To create and try a Narcissist program:

$ make
...
$ ./narcissist < narcissist.go
1
$

Almost Narcissist Program

I created an "Almost Narcissistic" program as well. Instead of checking for file identity by comparing bytes and file lengths, an Almost-Narcissist reads bytes and calculates a checksum, or hash or CRC value. Using that value, it makes a decent guess at whether its input is the same as its source code.

I chose CRC32 because I had a vague recollection that you could easily create a CRC32 collision, where other hashes were much harder to create a collision. My Almost-Narcissist creates its own source code in-memory, just as the Narcissist program does. It calculates a CRC32 value for those in-memory bytes. It then calculates a CRC32 for whatever it reads on stdin, until end-of-file. If the CRC32 values match, the input bytes are probably the source code of the program. Since one can generate CRC32 collisions with ease, one can readily create a file that fools the Almost-Narcissist. Using a better hash, the Almost-Narcissist would get better at recognizing its own source.

To create and try my Almost-Narcissist program:

$ make almost_narcissist
...
$ ./almost_narcissist < almost_narcissist.go
1
$

Self-Encrypting Program

I saw this web page on self-encrypting programs.

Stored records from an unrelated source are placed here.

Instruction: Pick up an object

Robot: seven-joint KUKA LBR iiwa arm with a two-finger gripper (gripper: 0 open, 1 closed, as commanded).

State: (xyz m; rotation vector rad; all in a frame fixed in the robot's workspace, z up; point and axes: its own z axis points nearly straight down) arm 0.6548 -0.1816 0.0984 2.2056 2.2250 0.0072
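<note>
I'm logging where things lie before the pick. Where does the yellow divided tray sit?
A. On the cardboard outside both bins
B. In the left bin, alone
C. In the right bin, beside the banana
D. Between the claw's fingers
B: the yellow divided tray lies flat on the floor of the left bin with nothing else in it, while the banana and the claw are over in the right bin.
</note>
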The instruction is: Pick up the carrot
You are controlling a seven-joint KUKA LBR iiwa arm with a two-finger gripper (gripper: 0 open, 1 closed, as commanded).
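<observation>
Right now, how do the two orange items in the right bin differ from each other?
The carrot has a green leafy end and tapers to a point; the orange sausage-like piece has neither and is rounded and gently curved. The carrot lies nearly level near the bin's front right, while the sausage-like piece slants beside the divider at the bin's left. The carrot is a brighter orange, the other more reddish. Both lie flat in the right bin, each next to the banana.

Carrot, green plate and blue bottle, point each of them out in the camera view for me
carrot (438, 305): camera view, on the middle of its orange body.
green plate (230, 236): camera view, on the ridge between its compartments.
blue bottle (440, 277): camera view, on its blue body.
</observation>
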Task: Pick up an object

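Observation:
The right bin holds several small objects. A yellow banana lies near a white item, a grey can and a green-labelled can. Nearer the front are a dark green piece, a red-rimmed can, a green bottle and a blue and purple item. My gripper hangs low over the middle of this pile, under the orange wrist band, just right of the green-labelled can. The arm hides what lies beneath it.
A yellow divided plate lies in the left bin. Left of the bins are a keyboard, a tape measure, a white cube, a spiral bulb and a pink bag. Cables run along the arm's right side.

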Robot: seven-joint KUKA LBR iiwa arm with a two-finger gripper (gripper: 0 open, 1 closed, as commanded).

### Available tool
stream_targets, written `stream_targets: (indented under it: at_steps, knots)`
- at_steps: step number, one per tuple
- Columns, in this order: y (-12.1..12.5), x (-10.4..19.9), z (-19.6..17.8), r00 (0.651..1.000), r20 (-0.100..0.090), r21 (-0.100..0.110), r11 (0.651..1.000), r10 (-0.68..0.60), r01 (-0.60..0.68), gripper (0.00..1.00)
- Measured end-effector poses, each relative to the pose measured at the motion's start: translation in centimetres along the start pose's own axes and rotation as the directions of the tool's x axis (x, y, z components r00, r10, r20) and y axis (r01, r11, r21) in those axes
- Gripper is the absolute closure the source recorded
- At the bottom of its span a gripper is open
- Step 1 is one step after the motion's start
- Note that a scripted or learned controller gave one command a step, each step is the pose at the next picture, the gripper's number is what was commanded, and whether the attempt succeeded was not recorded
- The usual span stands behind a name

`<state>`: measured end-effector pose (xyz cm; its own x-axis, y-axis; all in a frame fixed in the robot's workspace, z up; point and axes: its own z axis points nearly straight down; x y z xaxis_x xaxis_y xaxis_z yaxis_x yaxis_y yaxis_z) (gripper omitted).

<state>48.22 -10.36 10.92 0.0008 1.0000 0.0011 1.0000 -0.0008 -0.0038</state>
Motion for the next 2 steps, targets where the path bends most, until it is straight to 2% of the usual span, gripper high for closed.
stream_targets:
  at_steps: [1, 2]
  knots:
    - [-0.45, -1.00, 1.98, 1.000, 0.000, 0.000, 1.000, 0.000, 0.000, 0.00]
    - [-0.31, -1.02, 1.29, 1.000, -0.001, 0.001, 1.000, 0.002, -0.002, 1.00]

These are clearly a variant of plain old self-replication, and the narcissist program.

I wrote a Go version that outputs Base 64-encoded version of itself. Here, Base 64-encoding stands in for whatever encryption you might wish to apply. I'm lazy, I didn't want to generate some key pair and go to the trouble of learning how to decrypt some complicated format.

$ make self_encrypting
...
$ ./self_encrypting > x.b64
$ base64 -d x.b64 > x.go
$ go build x.go
$ ./x > y.b64
$ cksum x.b64 y.b64
...
$ diff self_encrypting.go x.go

The program self_encrypting outputs a Base 64 encoded version of its own source code. You have to decode the Base-64-encoded source code to compile it, and then compile that decoded Base-64-encoded source code.